Sinopse: Charlie Nancy tem uma vida pacata e um emprego entediante em Londres. A pedido da noiva, ele concorda em convidar o pai para seu casamento e fazer disso uma tentativa de reaproximação, já que há vinte anos os dois não se falam. Enquanto isso, no palco de um karaokê na Flórida, o pai de Charlie tem um ataque cardíaco fulminante. A viagem de Charlie até os Estados Unidos para o funeral acaba se tornando a jornada de uma nova vida. Charlie não tinha ideia de que o pai era um deus. Menos ainda de que ele próprio tinha um irmão. Agora sua vida vai ficar mais interessante… e bem mais perigosa.
A ideia de que os deuses carentes de fé seguem vivendo entre os seres humanos continua aqui, mas com as atenções muito mais voltadas para o humor, característica que permeia ao longo das mais de trezentas páginas do livro. Não se trata, porém, de piadas escrachadas ou meros alívios cômicos: o viés humorístico faz parte do que define cada um em Os Filhos de Anansi , e isso é necessário para justificar a credulidade dos personagens frente ao fantástico.
A premissa é inspirada numa lenda africana, onde Anansi se torna o portador de todas as histórias do mundo. A pesquisa aparenta ter sido minuciosa por parte do autor, que manteve as principais características mitológicas a respeito do assunto enquanto insere sua própria pincelada na história. Em determinados momentos, pequenos contos sobre os feitos de Anansi são mostrados, beneficiando demais a narrativa do livro.
Há algo de novo na maneira como a trama familiar é desenvolvida. O magro protagonista “Fat Charlie” vai para o temido encontro com seu passado cheio de carga negativa principalmente pelas humilhações que seu pai o causou, e aos poucos ele caminha para a desconstrução disso tudo com direito a uma épica redenção. A relação com seu irmão Spider possui surpresas peculiares: num momento você o adora, em outro o odeia. No mais, personagens funcionais permeiam a história. Alguns com certo carisma.

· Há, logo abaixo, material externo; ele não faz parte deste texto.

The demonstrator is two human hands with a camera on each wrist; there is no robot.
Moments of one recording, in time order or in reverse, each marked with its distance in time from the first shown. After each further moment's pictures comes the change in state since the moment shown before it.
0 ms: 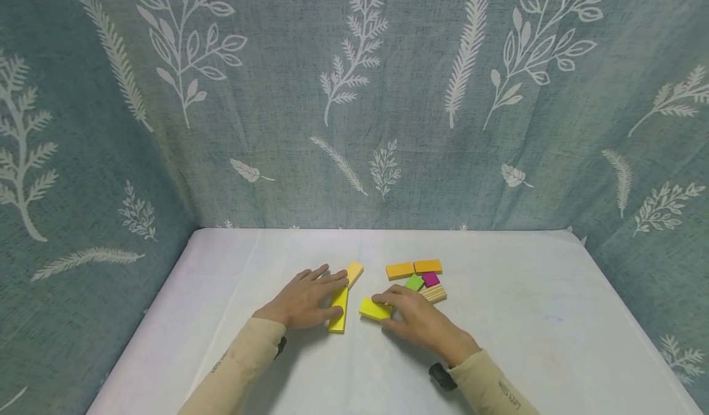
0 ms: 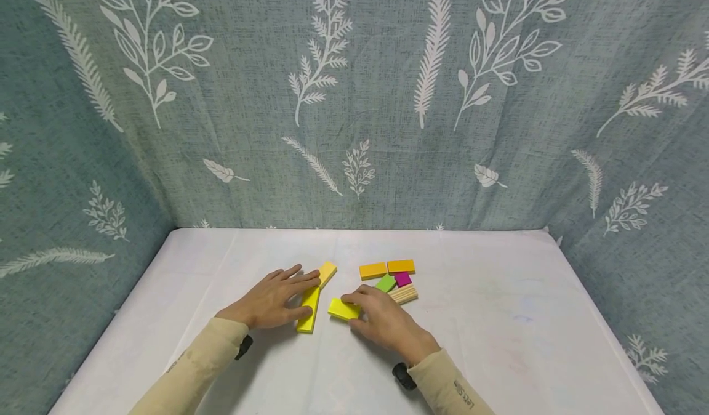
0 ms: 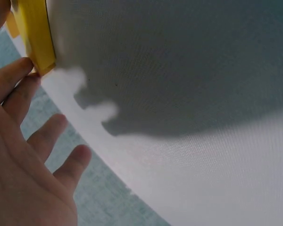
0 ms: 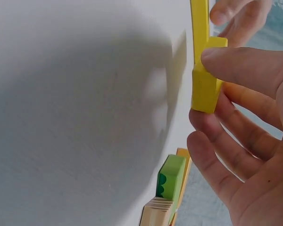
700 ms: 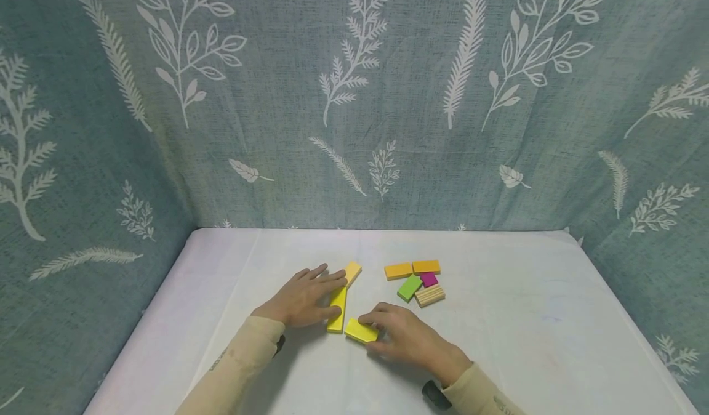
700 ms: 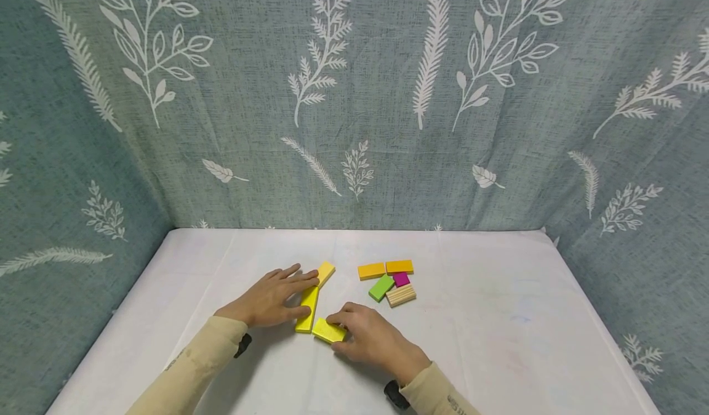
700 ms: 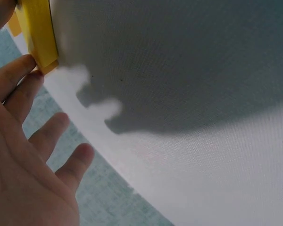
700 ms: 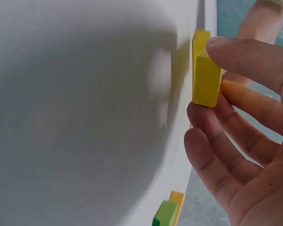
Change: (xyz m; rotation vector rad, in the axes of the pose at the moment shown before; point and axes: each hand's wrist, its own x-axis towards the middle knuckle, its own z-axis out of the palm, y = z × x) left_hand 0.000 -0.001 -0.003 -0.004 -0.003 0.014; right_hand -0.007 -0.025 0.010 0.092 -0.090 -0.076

Por ser de abordagem mais leve, centrada e consequentemente simples, Os Filhos de Anansi se torna recomendável para os fãs do autor e também para novos leitores. Assim como os deuses de Gaiman, nem tudo é perfeito neste livro. O mesmo humor que traz identidade impede que alguns acontecimentos tenham o impacto necessário. Além disso, há os erros do próprio autor ao forçar algumas situações, como num certo pedido de casamento. Não prejudica tanto o produto final, mas impede de tirar um dez.